# What's the story with Mavic Freehub Lube????



## fightingiris61 (Oct 30, 2011)

Mineral oil? Shimano Brake Fluid? (Really?? don't think so) Anything but sythetic? 

I'm asking because I can't find any Pedros Road Rage, What else can I use? What have your guys used with success? TIA.


----------



## cxwrench (Nov 9, 2004)

mineral oil. really. used it for years and years, never a problem. some use mobil 1, i've tried it and it works as well. i'd stick w/ mineral oil as that is what mavic recommends.


----------



## 251 (Nov 2, 2009)

I used mineral until I found some Pedro's Road Rage (I believe I got it from REI). I don't ride the Mavic hubs anymore, but when I did, I didn't notice a difference between mineral oil and road rage.

Here are some good links I found for Mavic hub service: Mavic Freehub Service


----------



## Kerry Irons (Feb 25, 2002)

*Translation problem*



fightingiris61 said:


> Mineral oil? Shimano Brake Fluid? (Really?? don't think so) Anything but sythetic?
> 
> I'm asking because I can't find any Pedros Road Rage, What else can I use? What have your guys used with success? TIA.

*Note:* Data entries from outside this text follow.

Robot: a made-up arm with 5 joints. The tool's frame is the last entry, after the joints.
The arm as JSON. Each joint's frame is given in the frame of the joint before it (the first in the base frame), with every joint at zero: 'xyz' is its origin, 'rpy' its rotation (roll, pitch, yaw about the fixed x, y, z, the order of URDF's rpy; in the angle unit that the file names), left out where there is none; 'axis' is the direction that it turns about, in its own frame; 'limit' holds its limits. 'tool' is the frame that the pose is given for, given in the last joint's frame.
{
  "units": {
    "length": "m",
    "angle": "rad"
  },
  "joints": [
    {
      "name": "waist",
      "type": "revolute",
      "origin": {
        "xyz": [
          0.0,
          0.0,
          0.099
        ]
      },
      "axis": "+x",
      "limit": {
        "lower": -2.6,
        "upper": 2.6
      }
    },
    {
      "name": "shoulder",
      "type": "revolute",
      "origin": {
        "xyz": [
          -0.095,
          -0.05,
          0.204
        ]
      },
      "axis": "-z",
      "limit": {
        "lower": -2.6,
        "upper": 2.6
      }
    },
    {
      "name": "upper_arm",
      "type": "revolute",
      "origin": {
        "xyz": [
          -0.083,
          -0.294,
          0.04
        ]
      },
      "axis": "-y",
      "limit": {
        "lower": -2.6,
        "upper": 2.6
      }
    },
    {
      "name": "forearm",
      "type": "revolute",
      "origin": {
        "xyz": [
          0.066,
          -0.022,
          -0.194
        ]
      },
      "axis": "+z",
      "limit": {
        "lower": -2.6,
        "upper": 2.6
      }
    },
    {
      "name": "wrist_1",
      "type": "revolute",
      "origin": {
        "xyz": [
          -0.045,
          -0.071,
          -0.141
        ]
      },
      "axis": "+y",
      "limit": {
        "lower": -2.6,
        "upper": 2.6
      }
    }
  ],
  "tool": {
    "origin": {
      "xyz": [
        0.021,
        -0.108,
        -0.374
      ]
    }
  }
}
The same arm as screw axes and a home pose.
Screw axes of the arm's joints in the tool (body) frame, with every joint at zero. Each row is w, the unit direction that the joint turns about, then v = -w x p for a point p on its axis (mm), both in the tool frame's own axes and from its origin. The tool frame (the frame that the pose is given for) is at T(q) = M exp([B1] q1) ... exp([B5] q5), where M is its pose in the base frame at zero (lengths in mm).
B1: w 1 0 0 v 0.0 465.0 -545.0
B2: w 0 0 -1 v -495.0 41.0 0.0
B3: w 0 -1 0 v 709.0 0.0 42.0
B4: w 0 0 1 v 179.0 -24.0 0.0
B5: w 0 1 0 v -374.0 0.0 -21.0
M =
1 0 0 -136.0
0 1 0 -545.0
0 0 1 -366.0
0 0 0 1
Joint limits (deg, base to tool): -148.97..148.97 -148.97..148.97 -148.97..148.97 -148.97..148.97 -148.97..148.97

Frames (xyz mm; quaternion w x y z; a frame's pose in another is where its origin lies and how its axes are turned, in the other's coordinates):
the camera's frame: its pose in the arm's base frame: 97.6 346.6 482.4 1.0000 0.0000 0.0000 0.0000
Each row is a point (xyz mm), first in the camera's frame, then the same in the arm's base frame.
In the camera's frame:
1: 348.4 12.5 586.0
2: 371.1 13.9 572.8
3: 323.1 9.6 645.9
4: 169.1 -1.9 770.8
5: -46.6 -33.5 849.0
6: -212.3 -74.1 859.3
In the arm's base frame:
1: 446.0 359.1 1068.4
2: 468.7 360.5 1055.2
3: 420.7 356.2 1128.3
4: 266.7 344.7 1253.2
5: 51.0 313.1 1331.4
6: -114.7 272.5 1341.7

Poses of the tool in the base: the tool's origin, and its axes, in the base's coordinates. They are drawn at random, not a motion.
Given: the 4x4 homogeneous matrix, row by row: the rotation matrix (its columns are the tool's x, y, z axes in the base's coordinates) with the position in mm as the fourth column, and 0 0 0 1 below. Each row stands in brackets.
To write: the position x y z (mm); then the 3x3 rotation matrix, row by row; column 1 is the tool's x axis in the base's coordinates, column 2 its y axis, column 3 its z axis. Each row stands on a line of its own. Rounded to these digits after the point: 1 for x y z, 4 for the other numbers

The "mineral oil" thing is a translation problem from French. It literally means "oil from the ground" as opposed to vegetable oil. IOW, any oil will work just fine. No need for anything special. Plus, you don't have to recite any French existential poetry, quote Voltaire, or wear a beret'


----------



## fightingiris61 (Oct 30, 2011)

Kerry Irons said:


> The "mineral oil" thing is a translation problem from French. It literally means "oil from the ground" as opposed to vegetable oil. IOW, any oil will work just fine. No need for anything special. Plus, you don't have to recite any French existential poetry, quote Voltaire, or wear a beret'


Whoaa! Thank God!! I was worried about the Beret thing

Thanks for the info guys!


----------